Até cerca da trigésima semana, o feto tem aparência avermelhada e enrugada por causa de sua pele fina e da relativa ausência de gordura subcutânea. Em geral, a gordura se forma rapidamente ao longo das últimas seis a oito semanas, dando ao feto um aspecto liso e rechonchudo. Esse período final (“de acabamento”) é dedicado principalmente à formação dos tecidos e à preparação dos sistemas envolvidos na transição do meio intra-uterino para o extra-uterino, particularmente o sistema respiratório e cardiovascular. Fetos prematuros nascidos entre a vigésima sexta e a trigésima sexta semana em geral sobrevivem, mas fetos a termo têm maiores chances de sobrevivência.

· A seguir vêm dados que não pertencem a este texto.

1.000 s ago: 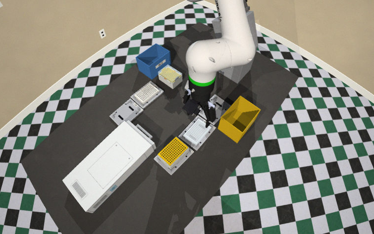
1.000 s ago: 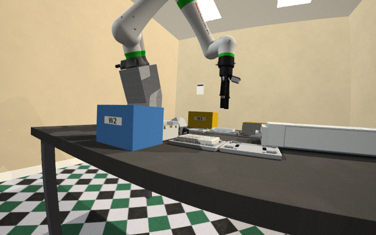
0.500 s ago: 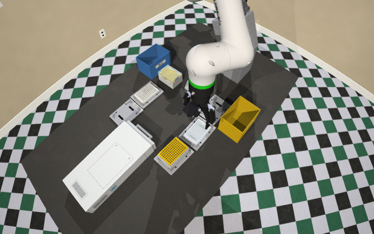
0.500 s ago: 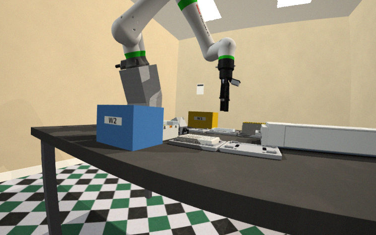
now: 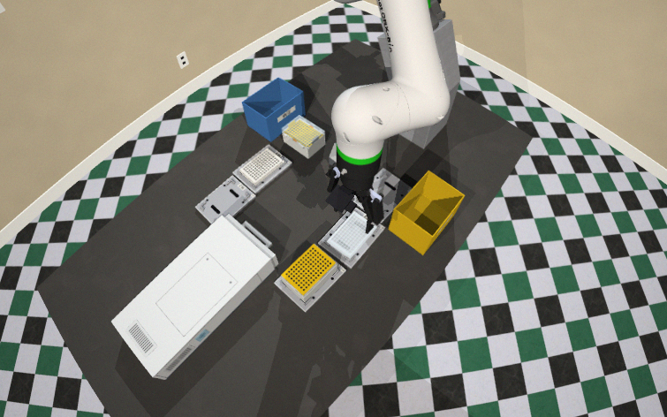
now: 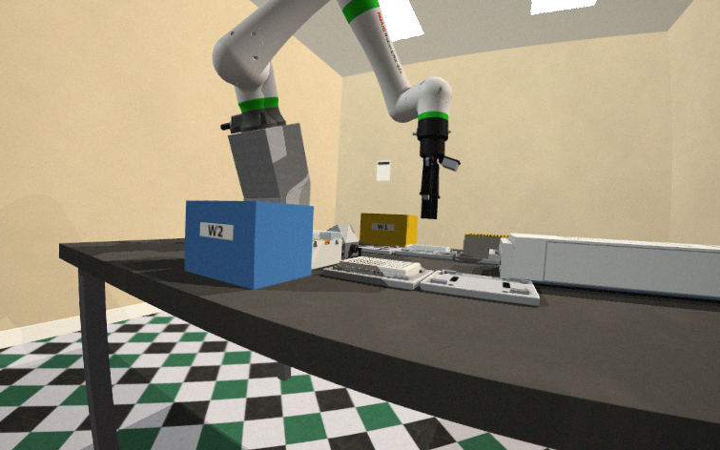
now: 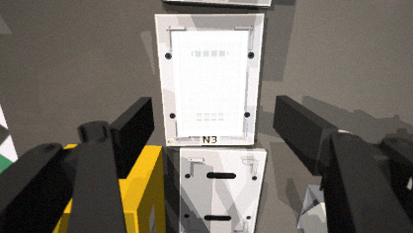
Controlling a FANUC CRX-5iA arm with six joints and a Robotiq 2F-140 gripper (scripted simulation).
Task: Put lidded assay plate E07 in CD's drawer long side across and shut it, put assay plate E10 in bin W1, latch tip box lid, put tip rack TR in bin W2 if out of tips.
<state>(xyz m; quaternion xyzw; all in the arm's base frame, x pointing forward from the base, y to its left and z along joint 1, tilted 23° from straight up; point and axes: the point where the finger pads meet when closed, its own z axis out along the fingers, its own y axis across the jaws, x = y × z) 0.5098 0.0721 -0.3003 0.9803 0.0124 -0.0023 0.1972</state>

As alterações que ocorrem no período fetal não são dramáticas quanto as do período embrionário, mas são muito importantes. O feto é menos vulnerável aos efeitos teratogênicos das drogas, vírus e radiação, mas estes fatores podem interferir com o desenvolvimento funcional normal, sobretudo do cérebro e dos olhos.

Existem várias técnicas disponíveis para avaliar as condições do feto e para diagnosticar certas moléstias antes do parto e anormalidades do desenvolvimento. Hoje em dia o médico pode determinar se um feto possui ou não certa doença ou uma malformação congênita, utilizando, por exemplo, a amniocentese e a ultra-sonografia. O diagnóstico pré-natal pode ser realizado cedo o bastante para permitir o aborto seletivo de um feto defeituoso, se esta for a decisão da mãe e se o procedimento for legal; por exemplo quando forem diagnosticadas anomalias sérias, incompatíveis com a vida pós-natal.